Stored entries
------------

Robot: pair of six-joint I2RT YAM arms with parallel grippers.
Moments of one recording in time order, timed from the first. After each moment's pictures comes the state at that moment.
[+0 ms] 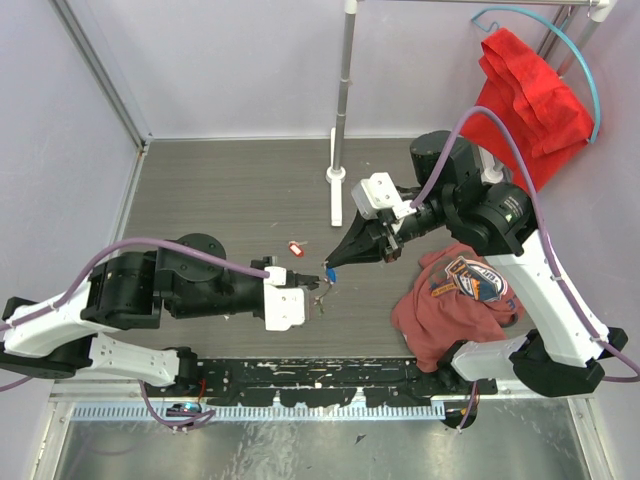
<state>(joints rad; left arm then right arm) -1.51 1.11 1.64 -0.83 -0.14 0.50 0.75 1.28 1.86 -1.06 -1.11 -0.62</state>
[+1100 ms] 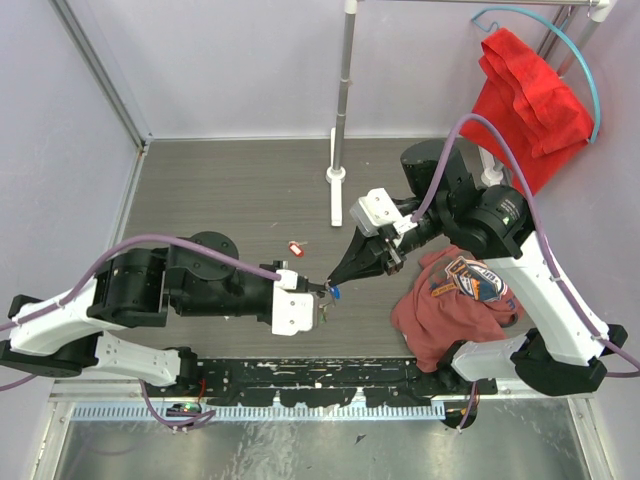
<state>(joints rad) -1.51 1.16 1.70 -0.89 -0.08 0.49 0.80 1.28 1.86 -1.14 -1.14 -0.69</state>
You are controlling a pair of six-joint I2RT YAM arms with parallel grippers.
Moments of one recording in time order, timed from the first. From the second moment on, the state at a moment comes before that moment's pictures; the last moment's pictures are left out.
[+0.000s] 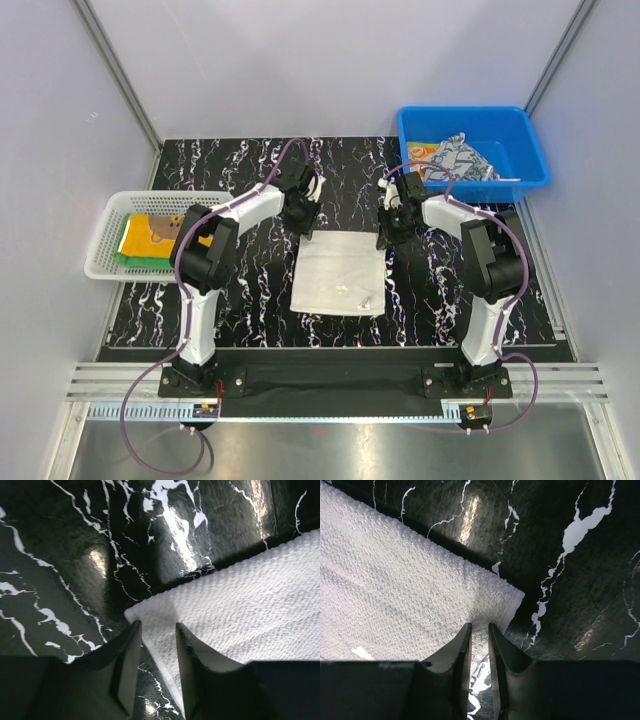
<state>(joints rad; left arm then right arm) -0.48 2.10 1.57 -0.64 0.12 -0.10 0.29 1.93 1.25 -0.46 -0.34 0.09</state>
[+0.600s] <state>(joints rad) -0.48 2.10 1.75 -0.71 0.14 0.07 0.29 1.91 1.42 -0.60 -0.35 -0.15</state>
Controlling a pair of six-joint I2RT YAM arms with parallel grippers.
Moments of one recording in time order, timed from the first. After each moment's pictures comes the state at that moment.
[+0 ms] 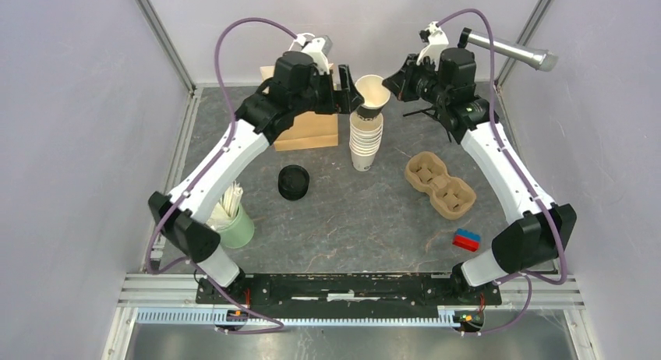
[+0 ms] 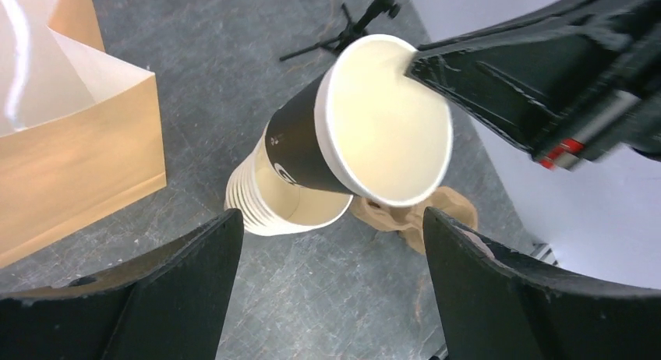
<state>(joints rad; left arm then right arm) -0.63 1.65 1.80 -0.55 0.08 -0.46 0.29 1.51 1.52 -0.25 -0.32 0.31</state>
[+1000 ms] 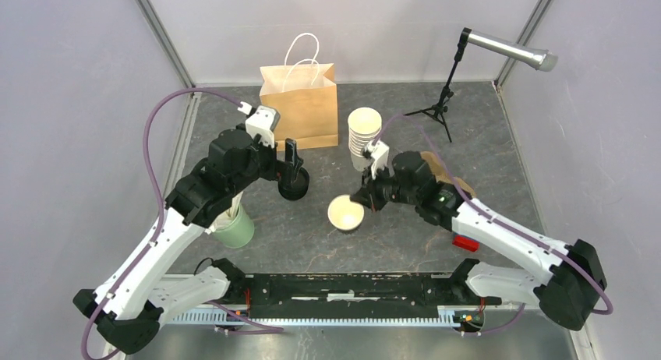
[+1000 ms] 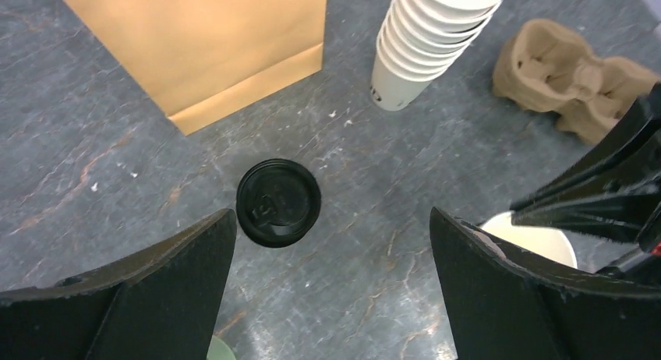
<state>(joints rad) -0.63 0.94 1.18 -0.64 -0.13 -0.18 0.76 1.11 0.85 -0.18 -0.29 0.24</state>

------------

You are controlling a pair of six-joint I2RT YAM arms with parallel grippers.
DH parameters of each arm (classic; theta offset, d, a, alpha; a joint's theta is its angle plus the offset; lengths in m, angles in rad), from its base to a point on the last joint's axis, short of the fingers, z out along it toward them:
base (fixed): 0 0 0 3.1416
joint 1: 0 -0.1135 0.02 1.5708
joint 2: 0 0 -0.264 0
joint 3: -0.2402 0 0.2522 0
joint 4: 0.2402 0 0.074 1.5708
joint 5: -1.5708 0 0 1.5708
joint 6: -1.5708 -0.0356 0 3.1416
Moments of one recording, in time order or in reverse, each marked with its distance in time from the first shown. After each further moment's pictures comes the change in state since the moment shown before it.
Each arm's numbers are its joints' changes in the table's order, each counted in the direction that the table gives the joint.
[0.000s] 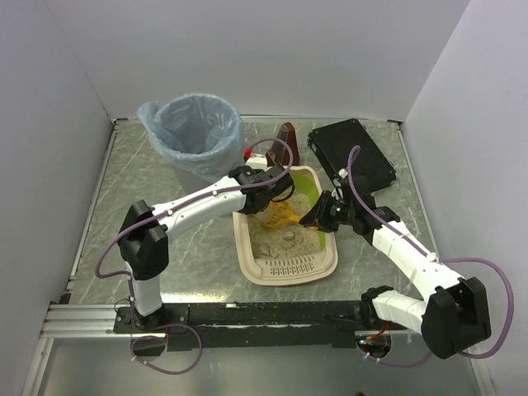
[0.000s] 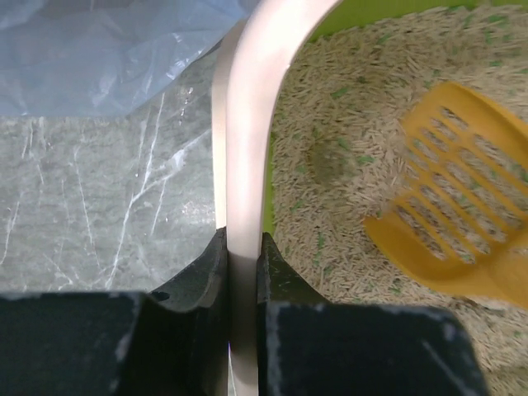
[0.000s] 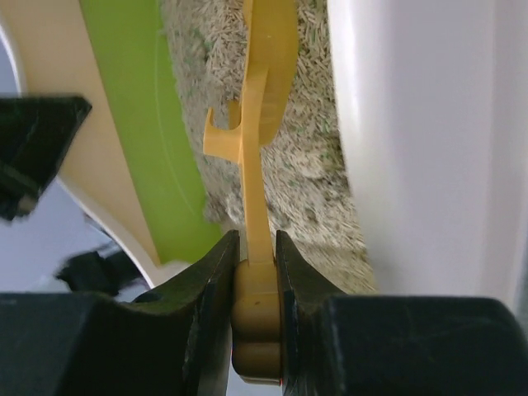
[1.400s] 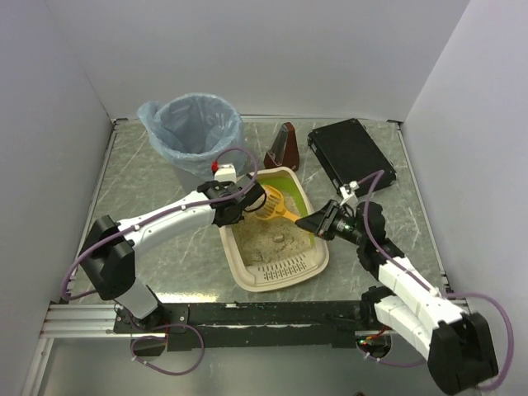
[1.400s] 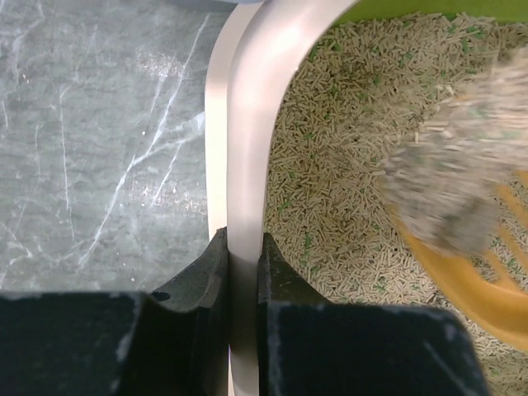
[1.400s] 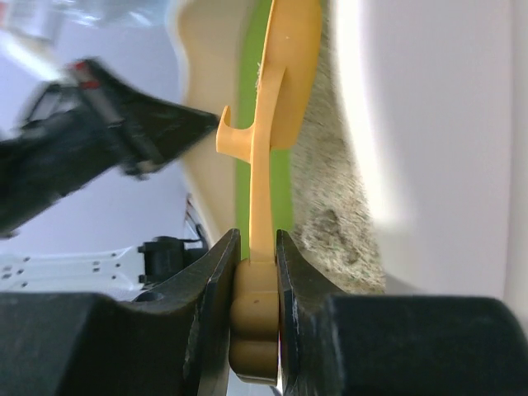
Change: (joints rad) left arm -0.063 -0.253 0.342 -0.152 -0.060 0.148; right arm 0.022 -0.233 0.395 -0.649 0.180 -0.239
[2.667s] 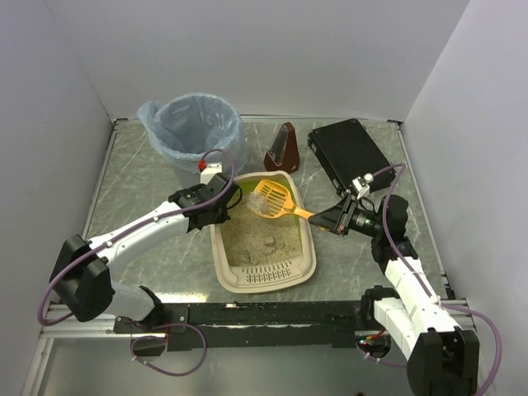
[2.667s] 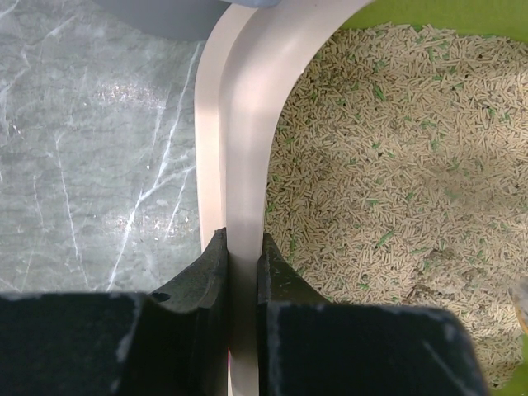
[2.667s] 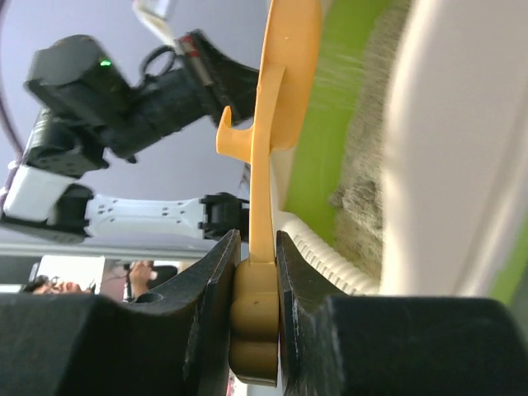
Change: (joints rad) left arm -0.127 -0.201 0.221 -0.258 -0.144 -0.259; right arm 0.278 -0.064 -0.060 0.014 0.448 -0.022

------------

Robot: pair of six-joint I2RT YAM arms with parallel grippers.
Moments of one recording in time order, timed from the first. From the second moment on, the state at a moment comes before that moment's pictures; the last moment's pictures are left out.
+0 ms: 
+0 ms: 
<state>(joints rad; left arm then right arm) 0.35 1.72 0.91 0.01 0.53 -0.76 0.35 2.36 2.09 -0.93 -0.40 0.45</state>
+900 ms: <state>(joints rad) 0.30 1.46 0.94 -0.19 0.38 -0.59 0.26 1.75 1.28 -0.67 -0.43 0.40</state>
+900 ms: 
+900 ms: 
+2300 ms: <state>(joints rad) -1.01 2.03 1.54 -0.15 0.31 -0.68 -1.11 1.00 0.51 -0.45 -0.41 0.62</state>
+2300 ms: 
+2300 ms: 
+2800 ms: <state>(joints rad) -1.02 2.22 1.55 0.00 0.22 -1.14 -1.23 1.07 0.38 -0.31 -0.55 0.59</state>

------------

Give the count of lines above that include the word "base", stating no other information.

> _Exercise result_
2